Try it |
If a line of the data below contains the string "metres", copy it into your answer.

──────── Information shown

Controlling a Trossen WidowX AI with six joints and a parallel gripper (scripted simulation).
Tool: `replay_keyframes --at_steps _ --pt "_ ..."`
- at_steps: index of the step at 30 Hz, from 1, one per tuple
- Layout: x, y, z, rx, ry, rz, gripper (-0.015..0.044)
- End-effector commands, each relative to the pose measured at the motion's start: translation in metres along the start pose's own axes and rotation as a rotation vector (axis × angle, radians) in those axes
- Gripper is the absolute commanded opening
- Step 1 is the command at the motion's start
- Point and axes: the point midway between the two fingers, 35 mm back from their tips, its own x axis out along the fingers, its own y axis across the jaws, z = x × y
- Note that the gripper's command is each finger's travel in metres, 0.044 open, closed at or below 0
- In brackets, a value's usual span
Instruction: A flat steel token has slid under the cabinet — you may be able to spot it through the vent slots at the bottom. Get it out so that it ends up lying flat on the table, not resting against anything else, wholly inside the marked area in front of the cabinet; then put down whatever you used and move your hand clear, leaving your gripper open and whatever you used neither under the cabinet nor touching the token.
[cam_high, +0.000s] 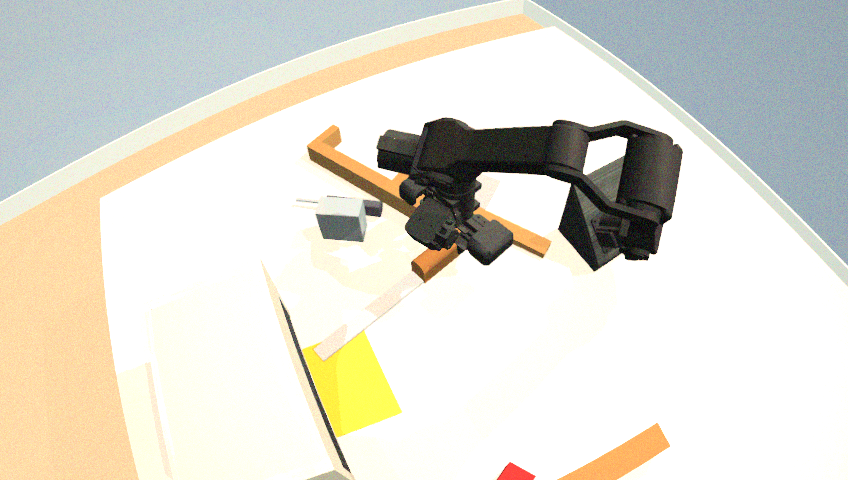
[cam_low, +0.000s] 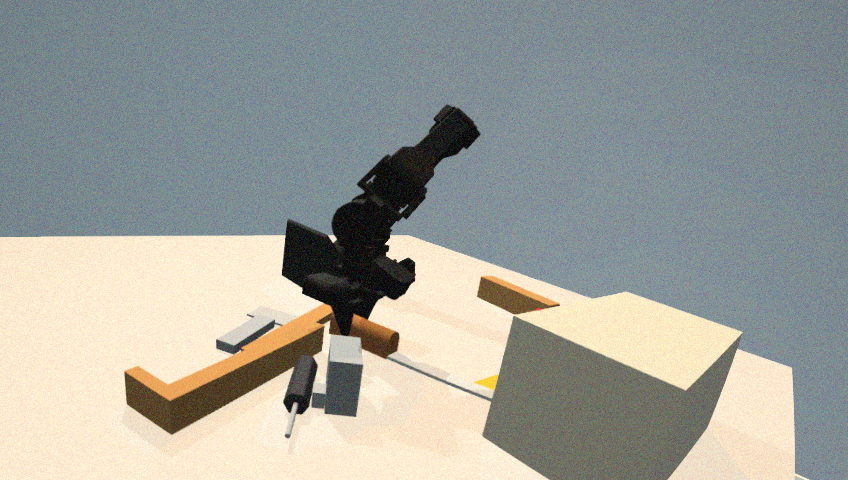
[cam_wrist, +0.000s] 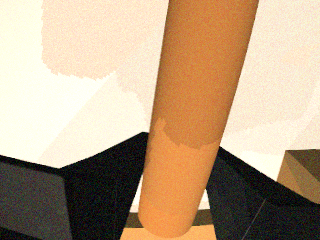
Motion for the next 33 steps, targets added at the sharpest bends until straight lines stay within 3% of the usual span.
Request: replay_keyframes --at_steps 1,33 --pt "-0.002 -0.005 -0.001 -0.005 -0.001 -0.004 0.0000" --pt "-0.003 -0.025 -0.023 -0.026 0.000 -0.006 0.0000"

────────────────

Task result |
- End-effector commands, each relative to the pose measured at the motion's start: translation in metres along the start pose's own axes and rotation as a rotation vector (axis × angle, radians) in those axes
- Note that the gripper's command is each finger's travel in metres, 0.044 open, closed at or below 0

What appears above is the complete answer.